5. what is bill of loading (BOL)?
BOL is a receipt of freight services. It is a legal document offered by a carrier to a shipper which describes the commodity types, quantity, and destination of the goods being shipped.
A Bill Of Loading can contain the following information:
1. Bill of lading number, voyage number, the weight of the container
2. The shipper (consigner) and receiver (consignee)
3. Loading and unloading locations and dates
4. Complete description of the Commodity(ies), such as name, quantity, CBM and weight, value, etc
6. FCL & LCL
FCL & LCL are the types of container shipments. They are classified according to how many are the final recipients:
FCL (Full Container Load): This type of shipment is when the goods must be received by a single recipient, regardless of whether the maximum weight or volume has been reached or not. It is usually preferred by those who need to send big amounts of goods to be sent to a single recipient;
LCL (Less than Container Load): Compared to FCL, LCL is a partial load container. It refers to the shipment taking place with more than one recipient. If the products to be shipped do not fill a normal container, the load is grouped with other loads for the same destination in a Container Freight Station. The freight charge is calculated in LCL based on the cargo volume. After a particular weight restriction, freight is calculated based on weight rather than the dimension.
7. ETD & ETA
The phrases ETA and ETD in shipping refer to the time it takes for an item to be sent and delivered after it has left the warehouse. Although they both relate to the same shipment, they are computed differently. Expected or Estimated Time of Departure is shortened as ETD, and Expected or Estimated Time of Arrival is abbreviated as ETA.

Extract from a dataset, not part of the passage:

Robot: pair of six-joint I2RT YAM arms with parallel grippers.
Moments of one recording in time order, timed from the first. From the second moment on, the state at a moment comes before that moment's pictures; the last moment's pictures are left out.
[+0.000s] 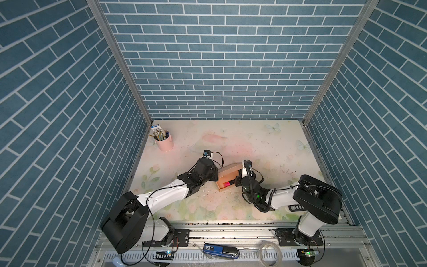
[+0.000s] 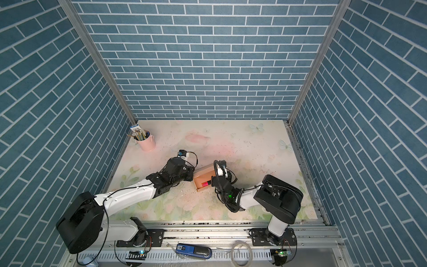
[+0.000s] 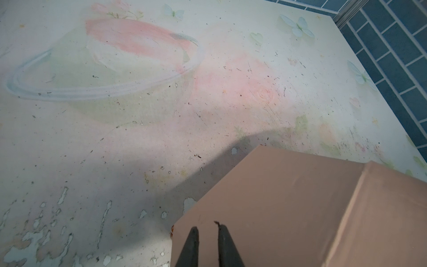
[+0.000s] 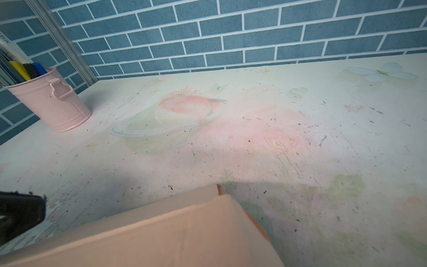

Both ETAs and ETDs are important to customers because they can be used to track items, schedule deliveries, and decide when to order products.
8. EXW, FOB, CIF & DDP
EXW, FOB, CIF & DDP, these three-letter terms are referred to as Incoterms in international trade. They essentially outline who’s responsible for certain transportation costs and other risks.
EXW — Ex-Works
EXW basically refers to the product’s pricing and nothing else! There are No shipping costs or export fees.
FOB — Free on Board
FOB means the seller is responsible for transportation to the point (the port of export) and the buyer is responsible from the point of export to the destination.
FOB pricing covers product cost, local exporting fees/customs and delivery of your order to the nearest port.
CIF — Cost, Insurance and Freight.
CIF means the seller is responsible for transportation and the price quoted includes the cost of transportation as well as insurance and other costs incurred up until the point of destination.
CIF pricing covers free on board and charges of Freight and marine insurance.
DDP — Delivered Duty Paid
DDP means the seller is responsible for all costs and suffers any potential losses of moving goods sold to a specific location.
This means that the price includes EVERYTHING: product cost, freight charges, insurance and fee of customs clearance/ duty.
Different shipping terms, the price is different. When comparing prices from suppliers, ensure that you are always comparing similar shipment terms.